Choice of Link Function (Reading: Faraway (2006, 1st ed.), section 2.7)


Bliss (1935) analyzed some data on the number of insects dying at different levels of insecticide concentration. Let us first read into R the data and take a look of it:

> bliss <- read.table("bliss.txt")
> bliss

  dead alive conc

1    2    28    0

2    8    22    1

3   15    15    2

4   23     7    3

5   27     3    4


    We now fit the binomial GLM to the data under the three link functions --- logit, probit, and complementary log-log:

> modl <- glm(cbind(dead,alive) ~ conc, family=binomial, data=bliss)
> modp <- glm(cbind(dead,alive) ~ conc, family=binomial(link=probit), data=bliss)
> modc <- glm(cbind(dead,alive) ~ conc, family=binomial(link=cloglog), data=bliss)

    We start by considering the fitted values of probability px:

> fitted(modl) # or use the command "predict(modl,type="response")"

         1          2          3          4          5

0.08917177 0.23832314 0.50000000 0.76167686 0.91082823

An alternative way to obtain these values is to use linear predictor, hx:

> coef(modl)[1]+coef(modl)[2]*bliss$conc

[1] -2.323790e+00 -1.161895e+00  4.440892e-16  1.161895e+00  2.323790e+00

The values of linear predictor can also be obtained from:

> modl$linear.predictors # or use the command "predict(modl)"

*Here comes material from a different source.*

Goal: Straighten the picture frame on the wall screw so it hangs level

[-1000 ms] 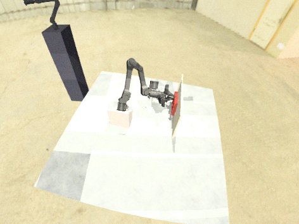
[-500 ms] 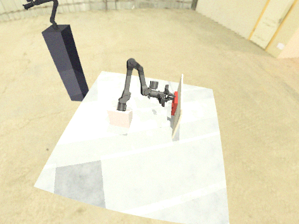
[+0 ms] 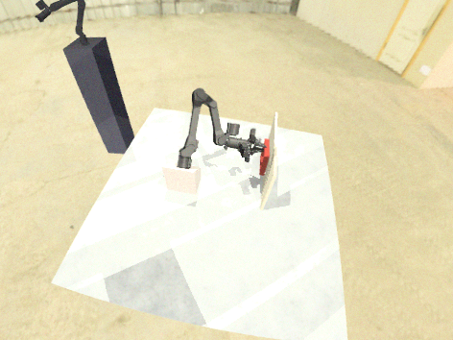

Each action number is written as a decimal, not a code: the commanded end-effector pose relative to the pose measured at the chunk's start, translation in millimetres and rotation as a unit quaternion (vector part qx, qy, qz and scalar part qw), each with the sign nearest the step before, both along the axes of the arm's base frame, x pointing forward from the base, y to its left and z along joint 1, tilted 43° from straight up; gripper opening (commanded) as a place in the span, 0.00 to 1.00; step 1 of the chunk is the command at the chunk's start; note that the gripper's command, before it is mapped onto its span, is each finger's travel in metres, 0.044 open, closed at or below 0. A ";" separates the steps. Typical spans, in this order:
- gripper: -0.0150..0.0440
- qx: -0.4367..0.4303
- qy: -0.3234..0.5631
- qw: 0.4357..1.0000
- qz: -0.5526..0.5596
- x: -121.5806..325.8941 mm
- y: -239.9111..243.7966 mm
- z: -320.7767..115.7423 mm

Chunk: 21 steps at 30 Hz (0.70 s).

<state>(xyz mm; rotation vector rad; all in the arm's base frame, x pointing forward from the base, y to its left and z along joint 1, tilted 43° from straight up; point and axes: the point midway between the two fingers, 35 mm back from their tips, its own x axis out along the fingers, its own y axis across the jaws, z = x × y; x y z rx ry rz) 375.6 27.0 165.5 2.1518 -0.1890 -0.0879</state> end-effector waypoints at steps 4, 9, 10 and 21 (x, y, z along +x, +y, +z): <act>0.25 0.001 -0.003 1.000 -0.003 -0.3 -3.2 1.5; 0.25 0.001 -0.003 1.000 -0.003 -0.3 -3.6 1.0; 0.25 0.001 -0.003 1.000 -0.003 -0.3 -3.7 0.8; 0.25 0.001 -0.003 1.000 -0.003 -0.9 -7.2 -1.2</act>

            1             2             3             4             5

-2.323790e+00 -1.161895e+00  4.440892e-16  1.161895e+00  2.323790e+00

The fitted values of probability are then:

> ilogit(modl$linear.predictors)

         1          2          3          4          5

0.08917177 0.23832314 0.50000000 0.76167686 0.91082823

Notice the need to distinguish between predictions in the scale of the response (i.e., px) and the link (i.e., hx).

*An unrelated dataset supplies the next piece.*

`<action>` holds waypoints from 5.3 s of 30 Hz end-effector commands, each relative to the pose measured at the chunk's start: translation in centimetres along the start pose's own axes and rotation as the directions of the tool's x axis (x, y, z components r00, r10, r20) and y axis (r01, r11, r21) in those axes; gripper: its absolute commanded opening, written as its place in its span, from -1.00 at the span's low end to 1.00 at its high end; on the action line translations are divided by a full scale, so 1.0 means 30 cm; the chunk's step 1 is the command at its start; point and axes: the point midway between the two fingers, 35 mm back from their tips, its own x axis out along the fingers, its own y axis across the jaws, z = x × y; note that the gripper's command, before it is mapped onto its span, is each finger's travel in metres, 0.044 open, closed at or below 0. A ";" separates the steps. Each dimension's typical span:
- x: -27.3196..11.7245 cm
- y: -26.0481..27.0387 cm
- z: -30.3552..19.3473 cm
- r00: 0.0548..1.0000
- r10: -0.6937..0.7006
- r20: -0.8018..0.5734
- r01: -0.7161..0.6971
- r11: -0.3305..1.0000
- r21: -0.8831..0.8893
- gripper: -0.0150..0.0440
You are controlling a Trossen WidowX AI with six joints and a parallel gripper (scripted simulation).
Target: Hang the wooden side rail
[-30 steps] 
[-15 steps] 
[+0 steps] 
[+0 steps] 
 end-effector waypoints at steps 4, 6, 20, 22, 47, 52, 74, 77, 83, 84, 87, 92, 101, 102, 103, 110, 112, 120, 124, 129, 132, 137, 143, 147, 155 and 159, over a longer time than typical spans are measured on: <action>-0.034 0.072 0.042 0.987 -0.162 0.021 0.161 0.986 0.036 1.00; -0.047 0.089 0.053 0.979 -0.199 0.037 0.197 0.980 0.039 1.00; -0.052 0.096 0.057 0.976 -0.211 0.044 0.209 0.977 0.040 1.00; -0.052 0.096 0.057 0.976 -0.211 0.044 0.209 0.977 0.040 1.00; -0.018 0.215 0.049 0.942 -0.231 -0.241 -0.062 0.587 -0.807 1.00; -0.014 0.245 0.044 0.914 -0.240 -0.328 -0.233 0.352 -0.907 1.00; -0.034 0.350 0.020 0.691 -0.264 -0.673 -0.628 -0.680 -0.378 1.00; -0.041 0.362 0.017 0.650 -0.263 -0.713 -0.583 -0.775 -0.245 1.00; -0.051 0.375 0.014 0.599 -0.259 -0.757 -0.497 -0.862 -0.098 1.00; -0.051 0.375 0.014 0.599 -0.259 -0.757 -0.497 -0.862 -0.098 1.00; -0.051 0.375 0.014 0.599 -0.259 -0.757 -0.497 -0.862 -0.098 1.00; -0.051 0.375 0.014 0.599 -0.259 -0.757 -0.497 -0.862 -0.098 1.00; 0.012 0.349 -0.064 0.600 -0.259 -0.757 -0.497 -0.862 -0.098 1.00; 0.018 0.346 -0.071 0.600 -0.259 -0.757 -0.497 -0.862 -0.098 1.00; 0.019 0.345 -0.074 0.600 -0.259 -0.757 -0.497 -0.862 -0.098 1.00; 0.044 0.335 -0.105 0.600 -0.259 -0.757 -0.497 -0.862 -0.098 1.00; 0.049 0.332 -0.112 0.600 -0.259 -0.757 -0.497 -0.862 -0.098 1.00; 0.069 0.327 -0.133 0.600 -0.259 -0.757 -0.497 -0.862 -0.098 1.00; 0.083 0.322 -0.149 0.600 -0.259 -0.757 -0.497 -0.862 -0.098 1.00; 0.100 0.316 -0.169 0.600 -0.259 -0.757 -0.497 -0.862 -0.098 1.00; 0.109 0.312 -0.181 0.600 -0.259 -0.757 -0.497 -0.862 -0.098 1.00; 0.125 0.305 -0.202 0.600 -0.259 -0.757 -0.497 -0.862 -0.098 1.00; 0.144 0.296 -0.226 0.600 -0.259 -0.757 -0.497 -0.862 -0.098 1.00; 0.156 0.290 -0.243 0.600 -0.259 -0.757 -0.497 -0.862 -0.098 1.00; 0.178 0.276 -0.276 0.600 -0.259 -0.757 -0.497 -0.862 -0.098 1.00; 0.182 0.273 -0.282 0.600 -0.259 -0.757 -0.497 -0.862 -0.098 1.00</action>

    Now, let us compare the logit, probit, and complementary log-log fits:

> cbind(fitted(modl),fitted(modp),fitted(modc))

        [,1]       [,2]      [,3]

1 0.08917177 0.08424186 0.1272700

2 0.23832314 0.24487335 0.2496909

3 0.50000000 0.49827210 0.4545910

4 0.76167686 0.75239612 0.7217655

5 0.91082823 0.91441122 0.9327715

These are not very different, but now look at a wider range -2<concentration<8:

> x <- seq(-2,8,0.2)
> pl <- ilogit(modl$coef[1]+modl$coef[2]*x)
> pp <- pnorm(modp$coef[1]+modp$coef[2]*x)
> pc <- 1-exp(-exp((modc$coef[1]+modc$coef[2]*x)))
> plot(x,pl,type="l",ylab="Probability",xlab="Dose")
> lines(x,pp,lty=3)
> lines(x,pc,lty=5)

In the figure, logit fit is shown by a solid line, probit fit a dotted line, complementary log-log a dashed line. We can see that:

> matplot(x,cbind(pp/pl,(1-pp)/(1-pl)),type="l",xlab="Dose",ylab="Ratio")

In the figure, the lower tail ratio of probit to logit probabilities (i.e., px,probit/px,logit) is given by the solid line, the upper tail ratio (i.e., (1-px,probit)/(1-px,logit)) is given by the dashed line.

> matplot(x,cbind(pc/pl,(1-pc)/(1-pl)),type="l",xlab="Dose",ylab="Ratio")

In the figure, the lower tail ratio of complementary log-log to logit probabilities is given by the solid line, the upper tail ratio is given by the dashed line.